* Data block
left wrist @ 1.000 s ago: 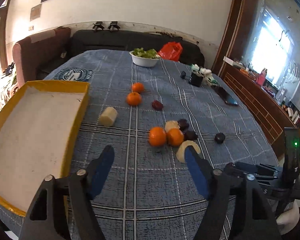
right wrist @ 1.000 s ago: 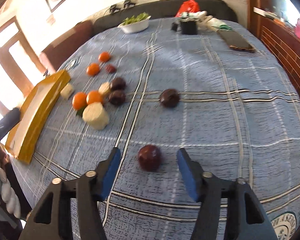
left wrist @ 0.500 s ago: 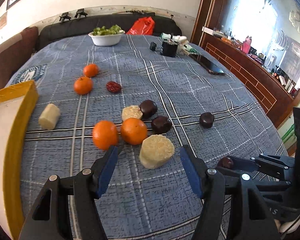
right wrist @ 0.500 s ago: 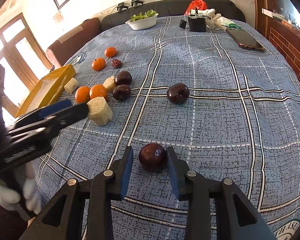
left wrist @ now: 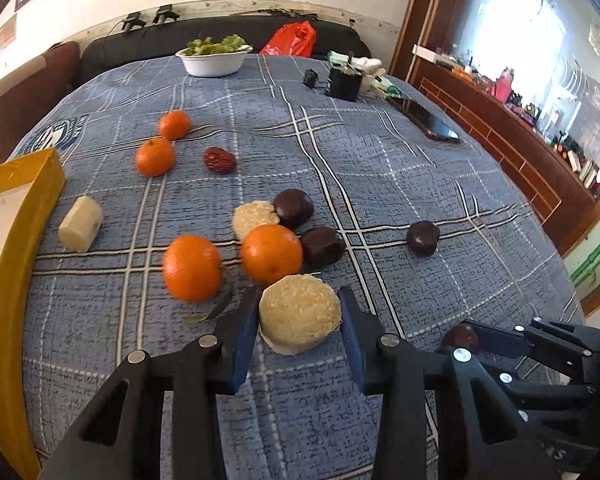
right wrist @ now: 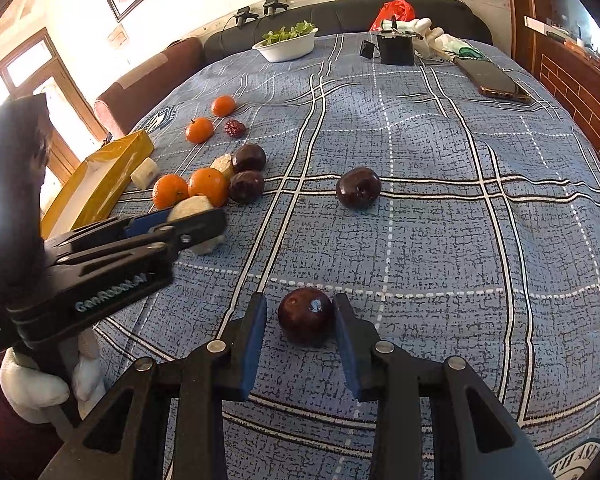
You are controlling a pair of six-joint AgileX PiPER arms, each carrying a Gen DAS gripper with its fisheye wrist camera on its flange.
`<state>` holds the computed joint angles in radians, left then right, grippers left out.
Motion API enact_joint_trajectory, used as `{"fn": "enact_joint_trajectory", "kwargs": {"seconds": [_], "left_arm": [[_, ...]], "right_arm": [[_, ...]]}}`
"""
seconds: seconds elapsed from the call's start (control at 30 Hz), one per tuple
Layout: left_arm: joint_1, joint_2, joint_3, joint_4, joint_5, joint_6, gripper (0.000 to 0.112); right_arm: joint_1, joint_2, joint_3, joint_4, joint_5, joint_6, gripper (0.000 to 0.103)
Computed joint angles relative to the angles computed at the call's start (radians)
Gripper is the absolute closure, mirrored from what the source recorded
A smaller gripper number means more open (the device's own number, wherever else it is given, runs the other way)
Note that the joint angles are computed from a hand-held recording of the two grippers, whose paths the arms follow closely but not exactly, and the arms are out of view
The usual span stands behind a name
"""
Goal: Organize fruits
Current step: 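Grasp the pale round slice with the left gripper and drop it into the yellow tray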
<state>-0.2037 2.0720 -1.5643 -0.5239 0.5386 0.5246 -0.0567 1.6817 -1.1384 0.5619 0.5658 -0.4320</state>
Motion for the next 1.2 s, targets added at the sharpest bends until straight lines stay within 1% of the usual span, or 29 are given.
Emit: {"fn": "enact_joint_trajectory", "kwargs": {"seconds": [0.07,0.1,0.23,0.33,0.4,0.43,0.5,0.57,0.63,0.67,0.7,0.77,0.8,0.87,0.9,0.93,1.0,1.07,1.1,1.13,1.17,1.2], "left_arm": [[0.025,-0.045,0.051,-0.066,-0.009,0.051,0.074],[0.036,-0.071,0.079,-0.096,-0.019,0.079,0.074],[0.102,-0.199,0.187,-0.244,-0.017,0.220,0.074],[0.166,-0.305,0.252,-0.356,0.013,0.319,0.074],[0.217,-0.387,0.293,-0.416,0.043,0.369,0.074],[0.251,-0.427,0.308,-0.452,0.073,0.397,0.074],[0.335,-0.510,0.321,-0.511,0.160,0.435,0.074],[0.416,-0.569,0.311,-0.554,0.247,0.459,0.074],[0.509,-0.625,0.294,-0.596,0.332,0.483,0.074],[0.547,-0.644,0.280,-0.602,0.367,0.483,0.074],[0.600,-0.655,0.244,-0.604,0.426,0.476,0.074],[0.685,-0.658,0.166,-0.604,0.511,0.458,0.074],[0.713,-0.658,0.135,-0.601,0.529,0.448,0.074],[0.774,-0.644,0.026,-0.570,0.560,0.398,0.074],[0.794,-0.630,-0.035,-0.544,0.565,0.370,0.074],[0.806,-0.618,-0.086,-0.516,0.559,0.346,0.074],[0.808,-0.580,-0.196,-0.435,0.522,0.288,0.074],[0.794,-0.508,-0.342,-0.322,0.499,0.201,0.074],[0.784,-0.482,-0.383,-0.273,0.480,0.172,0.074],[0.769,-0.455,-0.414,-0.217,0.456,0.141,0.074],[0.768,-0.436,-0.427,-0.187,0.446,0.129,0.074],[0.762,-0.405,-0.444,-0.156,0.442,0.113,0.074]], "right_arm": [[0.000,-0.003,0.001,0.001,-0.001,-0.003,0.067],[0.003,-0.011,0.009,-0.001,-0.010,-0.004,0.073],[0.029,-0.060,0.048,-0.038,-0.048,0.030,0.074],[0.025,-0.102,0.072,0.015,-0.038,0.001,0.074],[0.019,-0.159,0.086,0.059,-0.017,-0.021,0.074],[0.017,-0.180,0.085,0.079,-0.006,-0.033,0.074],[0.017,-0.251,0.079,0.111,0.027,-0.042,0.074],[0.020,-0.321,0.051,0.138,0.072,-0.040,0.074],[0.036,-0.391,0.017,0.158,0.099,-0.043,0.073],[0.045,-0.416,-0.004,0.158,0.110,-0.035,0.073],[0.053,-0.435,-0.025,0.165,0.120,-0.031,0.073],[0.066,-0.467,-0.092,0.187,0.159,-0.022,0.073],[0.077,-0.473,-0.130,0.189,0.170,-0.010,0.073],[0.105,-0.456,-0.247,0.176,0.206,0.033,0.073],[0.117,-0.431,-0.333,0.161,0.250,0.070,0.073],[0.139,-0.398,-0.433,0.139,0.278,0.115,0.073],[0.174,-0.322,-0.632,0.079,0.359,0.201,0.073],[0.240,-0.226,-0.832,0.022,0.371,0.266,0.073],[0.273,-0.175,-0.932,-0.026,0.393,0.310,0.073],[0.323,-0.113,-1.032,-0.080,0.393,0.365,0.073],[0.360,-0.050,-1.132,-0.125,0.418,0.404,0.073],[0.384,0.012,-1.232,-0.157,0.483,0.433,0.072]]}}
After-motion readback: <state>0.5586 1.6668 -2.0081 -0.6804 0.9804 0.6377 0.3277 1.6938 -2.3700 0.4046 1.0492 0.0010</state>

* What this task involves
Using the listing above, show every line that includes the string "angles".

* Answer to this problem
`<state>` holds the computed joint angles in radians, left then right, grippers left out.
Computed joint angles relative to the angles computed at the call's start (radians)
Note that the joint angles are computed from a hand-held recording of the two grippers, whose paths the arms follow closely but not exactly, and the arms are out of view

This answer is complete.